[What is being asked]
Nothing but a number should be written: the count of lines below that contain "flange".

#### Dataset extract ####

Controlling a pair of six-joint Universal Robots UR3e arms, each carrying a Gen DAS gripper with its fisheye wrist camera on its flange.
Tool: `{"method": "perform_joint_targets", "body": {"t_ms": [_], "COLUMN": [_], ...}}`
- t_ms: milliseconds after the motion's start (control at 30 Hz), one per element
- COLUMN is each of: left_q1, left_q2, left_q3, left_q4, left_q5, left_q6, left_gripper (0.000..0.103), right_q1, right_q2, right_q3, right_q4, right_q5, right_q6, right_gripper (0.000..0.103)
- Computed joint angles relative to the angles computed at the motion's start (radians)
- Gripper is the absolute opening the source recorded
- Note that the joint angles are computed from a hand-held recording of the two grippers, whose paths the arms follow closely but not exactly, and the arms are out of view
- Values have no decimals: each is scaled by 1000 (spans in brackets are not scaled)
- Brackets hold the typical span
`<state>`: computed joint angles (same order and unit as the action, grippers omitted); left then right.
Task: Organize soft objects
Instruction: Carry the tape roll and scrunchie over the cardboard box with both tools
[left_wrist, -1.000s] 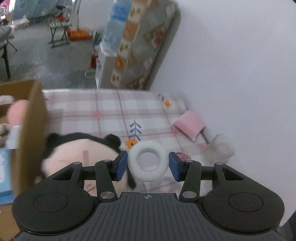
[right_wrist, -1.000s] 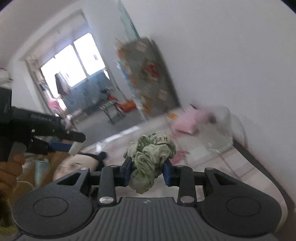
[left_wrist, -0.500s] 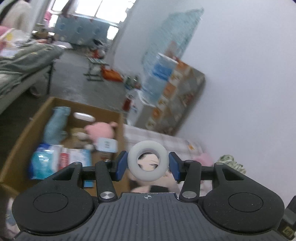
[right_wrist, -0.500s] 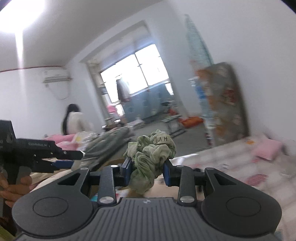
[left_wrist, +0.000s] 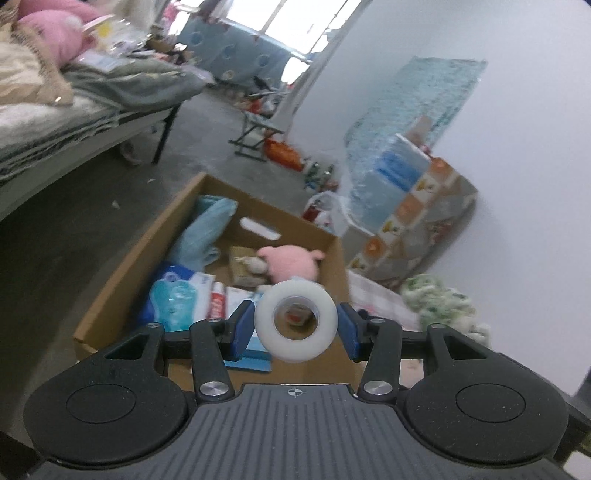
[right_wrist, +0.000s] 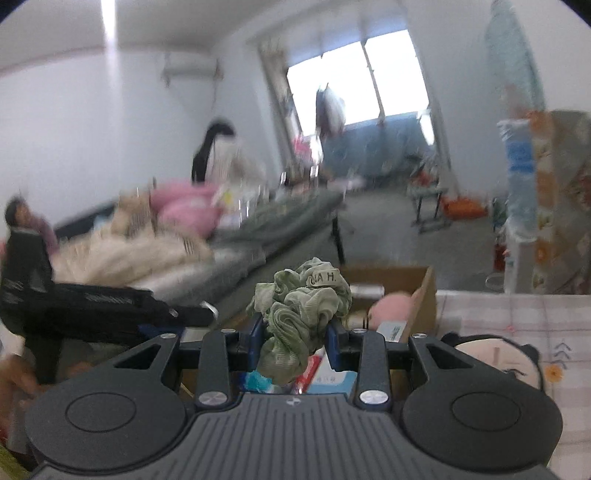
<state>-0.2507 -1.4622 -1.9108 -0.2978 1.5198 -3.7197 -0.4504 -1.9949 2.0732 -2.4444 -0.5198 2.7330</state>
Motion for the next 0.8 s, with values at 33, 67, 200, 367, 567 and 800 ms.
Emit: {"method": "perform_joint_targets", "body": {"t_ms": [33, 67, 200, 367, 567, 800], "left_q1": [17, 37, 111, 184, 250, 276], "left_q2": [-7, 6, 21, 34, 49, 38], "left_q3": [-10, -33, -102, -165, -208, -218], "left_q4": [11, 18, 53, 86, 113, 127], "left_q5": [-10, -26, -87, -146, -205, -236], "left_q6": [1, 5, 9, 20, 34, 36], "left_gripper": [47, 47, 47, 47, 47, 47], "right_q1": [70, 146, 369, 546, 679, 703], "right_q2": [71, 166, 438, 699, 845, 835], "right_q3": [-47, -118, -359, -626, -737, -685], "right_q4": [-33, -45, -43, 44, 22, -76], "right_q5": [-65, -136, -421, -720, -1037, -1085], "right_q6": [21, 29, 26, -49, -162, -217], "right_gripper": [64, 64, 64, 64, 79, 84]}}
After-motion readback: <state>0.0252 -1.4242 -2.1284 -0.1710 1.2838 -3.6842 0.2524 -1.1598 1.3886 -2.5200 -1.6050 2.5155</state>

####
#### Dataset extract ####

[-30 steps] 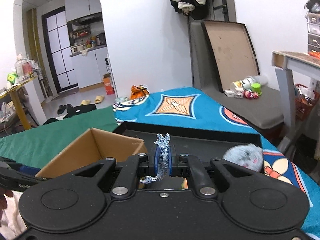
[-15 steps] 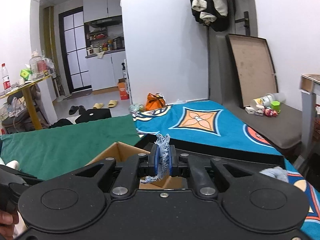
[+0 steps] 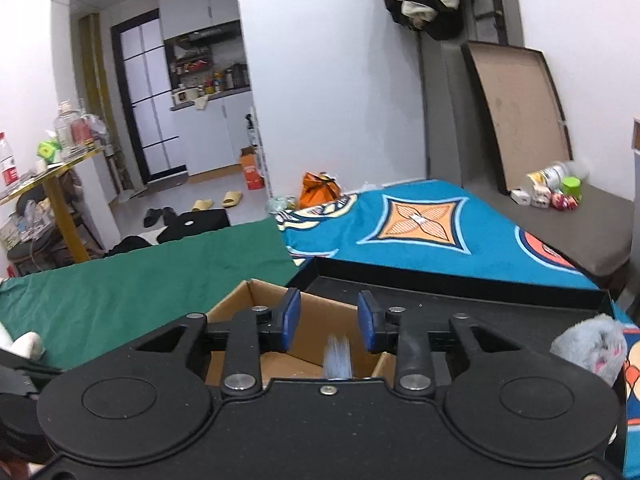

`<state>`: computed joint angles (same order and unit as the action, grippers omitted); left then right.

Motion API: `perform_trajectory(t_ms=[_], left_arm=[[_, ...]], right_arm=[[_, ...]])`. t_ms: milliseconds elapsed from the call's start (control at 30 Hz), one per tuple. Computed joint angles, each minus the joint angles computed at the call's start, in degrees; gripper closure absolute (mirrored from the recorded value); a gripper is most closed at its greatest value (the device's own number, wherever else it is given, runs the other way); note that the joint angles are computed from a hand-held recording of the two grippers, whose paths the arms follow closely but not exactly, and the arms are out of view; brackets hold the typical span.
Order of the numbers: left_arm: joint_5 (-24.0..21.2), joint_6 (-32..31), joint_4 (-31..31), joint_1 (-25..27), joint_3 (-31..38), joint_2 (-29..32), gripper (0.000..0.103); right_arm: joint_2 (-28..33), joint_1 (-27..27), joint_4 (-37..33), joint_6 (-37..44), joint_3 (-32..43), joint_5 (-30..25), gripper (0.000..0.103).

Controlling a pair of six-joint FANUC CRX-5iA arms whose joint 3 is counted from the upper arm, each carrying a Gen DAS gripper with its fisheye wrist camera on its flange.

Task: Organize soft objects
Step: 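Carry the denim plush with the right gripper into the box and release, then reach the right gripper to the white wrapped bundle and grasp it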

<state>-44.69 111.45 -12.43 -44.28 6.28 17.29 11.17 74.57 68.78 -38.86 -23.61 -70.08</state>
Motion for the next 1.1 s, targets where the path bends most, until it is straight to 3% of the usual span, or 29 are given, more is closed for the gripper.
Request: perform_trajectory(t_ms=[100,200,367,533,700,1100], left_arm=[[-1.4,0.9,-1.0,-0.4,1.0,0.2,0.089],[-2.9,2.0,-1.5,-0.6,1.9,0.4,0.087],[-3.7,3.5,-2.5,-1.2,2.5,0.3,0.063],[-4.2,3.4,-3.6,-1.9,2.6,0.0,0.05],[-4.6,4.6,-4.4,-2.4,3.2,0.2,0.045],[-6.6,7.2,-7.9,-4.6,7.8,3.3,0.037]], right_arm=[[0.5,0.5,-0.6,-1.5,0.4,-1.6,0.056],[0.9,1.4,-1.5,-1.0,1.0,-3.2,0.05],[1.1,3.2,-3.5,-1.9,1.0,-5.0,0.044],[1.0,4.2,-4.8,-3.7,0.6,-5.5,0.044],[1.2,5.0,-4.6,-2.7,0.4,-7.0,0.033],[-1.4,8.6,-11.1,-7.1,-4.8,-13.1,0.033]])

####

[Output of the task]
2